### WHAT THE EXERCISE ASKS
In the data below, find every line with the word "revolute" and copy it.
──────── SUPPLIED RECORDS ────────
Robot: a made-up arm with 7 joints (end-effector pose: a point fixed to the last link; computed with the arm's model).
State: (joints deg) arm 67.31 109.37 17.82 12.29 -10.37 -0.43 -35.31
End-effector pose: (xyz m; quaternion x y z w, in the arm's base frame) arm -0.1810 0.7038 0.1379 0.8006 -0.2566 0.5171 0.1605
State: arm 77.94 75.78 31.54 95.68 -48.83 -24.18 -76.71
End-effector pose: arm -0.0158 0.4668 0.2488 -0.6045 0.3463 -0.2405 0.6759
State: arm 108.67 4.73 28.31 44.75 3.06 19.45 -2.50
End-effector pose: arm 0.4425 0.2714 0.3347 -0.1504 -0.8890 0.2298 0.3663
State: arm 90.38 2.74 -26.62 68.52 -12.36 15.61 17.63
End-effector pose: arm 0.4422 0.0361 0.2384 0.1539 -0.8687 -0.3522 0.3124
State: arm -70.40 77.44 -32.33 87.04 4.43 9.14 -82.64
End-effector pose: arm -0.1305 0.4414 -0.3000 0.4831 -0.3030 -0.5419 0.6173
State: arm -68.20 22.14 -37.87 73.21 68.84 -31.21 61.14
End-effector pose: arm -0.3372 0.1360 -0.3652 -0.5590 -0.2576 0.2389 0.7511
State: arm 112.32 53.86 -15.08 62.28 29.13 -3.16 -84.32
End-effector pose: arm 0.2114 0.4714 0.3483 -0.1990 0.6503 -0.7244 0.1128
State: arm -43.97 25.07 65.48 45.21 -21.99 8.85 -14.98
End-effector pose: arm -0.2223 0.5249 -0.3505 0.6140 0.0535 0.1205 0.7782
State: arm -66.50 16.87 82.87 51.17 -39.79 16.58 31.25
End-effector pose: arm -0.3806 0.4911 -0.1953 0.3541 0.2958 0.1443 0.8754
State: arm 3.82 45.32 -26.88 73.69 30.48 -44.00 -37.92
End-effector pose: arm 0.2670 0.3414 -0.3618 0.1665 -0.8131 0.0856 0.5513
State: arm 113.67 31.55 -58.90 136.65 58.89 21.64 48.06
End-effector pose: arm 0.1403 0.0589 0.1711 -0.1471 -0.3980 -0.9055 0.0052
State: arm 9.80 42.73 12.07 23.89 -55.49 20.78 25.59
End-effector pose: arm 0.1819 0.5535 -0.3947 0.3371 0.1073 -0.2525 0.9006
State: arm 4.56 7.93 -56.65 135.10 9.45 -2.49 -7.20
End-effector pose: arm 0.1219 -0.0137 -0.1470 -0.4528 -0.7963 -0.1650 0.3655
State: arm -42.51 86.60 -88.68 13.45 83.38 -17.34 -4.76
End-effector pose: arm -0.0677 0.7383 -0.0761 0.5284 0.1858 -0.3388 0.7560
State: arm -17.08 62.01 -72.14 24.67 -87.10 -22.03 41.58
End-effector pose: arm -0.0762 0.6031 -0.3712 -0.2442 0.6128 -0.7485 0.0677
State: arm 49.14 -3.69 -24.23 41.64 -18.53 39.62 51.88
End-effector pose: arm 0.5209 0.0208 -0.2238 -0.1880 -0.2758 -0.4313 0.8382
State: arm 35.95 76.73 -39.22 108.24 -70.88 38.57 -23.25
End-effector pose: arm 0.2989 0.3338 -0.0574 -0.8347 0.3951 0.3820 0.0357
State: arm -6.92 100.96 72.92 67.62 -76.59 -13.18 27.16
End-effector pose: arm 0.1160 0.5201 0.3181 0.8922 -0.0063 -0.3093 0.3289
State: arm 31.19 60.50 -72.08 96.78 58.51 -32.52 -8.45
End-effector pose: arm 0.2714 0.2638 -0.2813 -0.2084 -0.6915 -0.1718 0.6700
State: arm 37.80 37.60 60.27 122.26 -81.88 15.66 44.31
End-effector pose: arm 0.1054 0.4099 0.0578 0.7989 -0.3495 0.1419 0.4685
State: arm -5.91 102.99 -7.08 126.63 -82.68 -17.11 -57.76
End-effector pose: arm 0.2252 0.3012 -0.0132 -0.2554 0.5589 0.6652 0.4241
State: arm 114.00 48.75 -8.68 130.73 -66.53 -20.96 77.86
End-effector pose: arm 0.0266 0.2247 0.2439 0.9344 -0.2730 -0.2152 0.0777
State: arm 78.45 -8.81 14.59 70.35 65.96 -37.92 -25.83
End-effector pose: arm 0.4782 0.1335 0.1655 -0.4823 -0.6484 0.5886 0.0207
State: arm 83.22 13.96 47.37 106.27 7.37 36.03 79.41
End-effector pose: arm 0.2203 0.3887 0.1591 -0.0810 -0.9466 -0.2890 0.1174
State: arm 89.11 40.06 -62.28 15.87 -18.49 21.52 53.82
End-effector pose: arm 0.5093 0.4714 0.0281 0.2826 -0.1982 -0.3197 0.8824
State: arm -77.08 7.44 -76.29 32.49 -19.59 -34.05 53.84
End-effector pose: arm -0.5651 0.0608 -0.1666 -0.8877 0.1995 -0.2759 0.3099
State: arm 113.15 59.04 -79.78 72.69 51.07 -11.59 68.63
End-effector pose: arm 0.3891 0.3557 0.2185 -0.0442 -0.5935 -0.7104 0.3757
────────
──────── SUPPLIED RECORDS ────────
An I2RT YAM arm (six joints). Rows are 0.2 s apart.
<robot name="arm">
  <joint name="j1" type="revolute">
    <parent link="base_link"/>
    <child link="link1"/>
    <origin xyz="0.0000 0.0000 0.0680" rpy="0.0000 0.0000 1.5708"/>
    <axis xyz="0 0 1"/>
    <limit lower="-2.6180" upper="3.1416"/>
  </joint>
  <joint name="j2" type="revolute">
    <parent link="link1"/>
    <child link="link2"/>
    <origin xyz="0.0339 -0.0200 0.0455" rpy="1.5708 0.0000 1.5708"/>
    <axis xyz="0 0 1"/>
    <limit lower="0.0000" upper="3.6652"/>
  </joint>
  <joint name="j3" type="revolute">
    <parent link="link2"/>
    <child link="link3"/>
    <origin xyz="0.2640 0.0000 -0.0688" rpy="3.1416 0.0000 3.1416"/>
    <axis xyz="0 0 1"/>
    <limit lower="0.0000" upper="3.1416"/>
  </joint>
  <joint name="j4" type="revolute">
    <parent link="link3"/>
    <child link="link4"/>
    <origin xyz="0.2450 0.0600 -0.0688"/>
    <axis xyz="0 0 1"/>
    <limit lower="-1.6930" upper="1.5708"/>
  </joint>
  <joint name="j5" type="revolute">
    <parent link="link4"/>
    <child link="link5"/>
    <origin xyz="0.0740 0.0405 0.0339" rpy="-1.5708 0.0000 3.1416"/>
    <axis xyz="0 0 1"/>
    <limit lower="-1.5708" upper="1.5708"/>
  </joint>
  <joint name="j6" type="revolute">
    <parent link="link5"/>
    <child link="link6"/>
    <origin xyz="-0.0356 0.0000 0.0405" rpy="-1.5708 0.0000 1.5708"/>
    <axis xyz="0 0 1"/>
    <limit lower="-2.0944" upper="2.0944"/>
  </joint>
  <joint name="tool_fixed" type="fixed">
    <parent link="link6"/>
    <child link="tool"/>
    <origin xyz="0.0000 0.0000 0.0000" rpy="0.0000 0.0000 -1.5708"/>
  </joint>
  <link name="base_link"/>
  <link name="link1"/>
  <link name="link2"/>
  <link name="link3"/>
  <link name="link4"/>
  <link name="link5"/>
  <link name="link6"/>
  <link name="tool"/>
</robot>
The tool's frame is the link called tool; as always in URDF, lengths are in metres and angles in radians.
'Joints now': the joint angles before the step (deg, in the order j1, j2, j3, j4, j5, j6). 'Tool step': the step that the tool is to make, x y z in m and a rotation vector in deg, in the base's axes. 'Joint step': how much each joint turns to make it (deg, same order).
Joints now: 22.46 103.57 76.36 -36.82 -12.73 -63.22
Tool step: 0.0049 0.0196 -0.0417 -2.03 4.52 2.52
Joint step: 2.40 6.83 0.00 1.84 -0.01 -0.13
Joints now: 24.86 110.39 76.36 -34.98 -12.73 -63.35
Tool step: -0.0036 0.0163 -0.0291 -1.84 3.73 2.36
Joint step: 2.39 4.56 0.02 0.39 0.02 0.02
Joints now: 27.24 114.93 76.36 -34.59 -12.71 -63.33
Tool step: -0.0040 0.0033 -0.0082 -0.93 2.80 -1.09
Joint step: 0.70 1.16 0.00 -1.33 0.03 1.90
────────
### WRITTEN SOLUTION
  <joint name="j1" type="revolute">
  <joint name="j2" type="revolute">
  <joint name="j3" type="revolute">
  <joint name="j4" type="revolute">
  <joint name="j5" type="revolute">
  <joint name="j6" type="revolute">

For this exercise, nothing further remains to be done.